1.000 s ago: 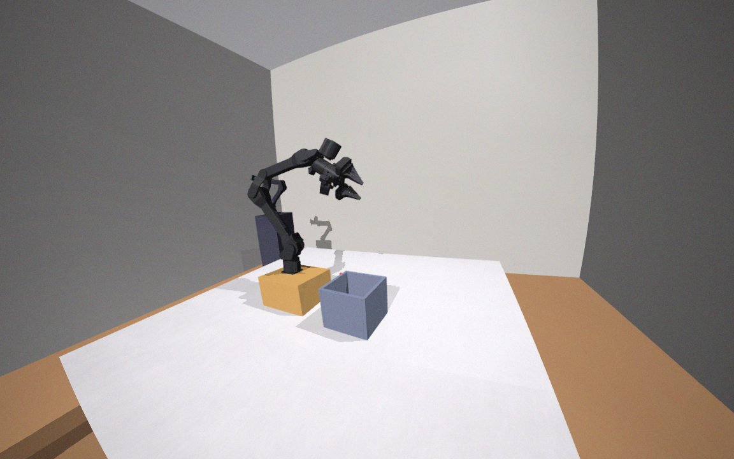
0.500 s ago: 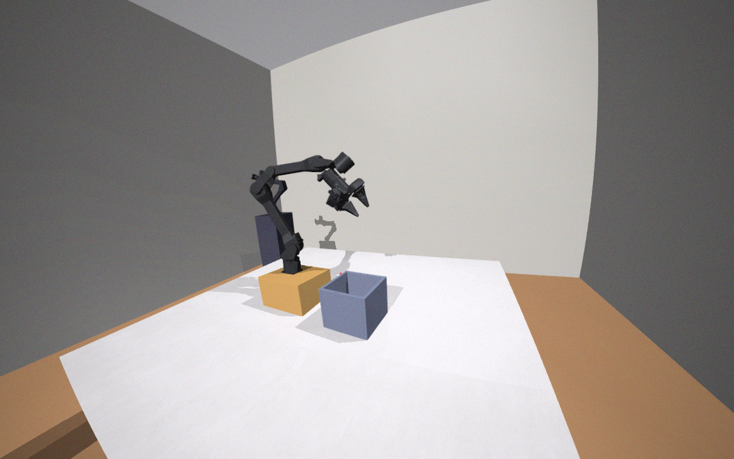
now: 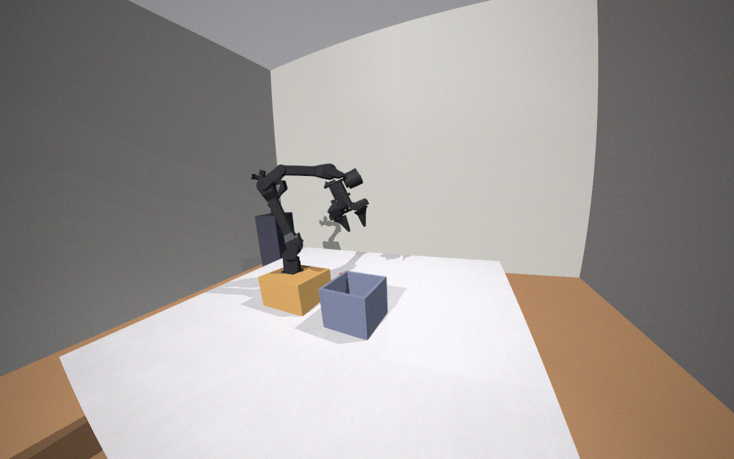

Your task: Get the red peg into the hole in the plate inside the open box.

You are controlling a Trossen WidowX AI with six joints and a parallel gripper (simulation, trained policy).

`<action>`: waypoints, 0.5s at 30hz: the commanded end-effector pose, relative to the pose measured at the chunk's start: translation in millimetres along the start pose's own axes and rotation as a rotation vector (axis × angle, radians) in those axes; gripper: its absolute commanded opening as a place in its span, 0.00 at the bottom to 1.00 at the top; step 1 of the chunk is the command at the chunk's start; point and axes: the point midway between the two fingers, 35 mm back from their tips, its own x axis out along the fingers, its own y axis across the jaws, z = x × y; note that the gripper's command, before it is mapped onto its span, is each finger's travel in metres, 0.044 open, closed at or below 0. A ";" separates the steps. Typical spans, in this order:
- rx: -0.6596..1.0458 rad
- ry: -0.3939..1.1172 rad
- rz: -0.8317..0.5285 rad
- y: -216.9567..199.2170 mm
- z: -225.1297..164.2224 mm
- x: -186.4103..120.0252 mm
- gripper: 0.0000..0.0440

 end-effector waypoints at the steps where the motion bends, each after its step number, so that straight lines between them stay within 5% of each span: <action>1: -0.064 -0.063 -0.085 -16.5 6.9 16.3 1.00; 15: -0.249 -0.211 -0.286 -55.1 32.1 56.3 1.00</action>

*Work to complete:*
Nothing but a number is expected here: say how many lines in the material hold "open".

*Solved problem:*
2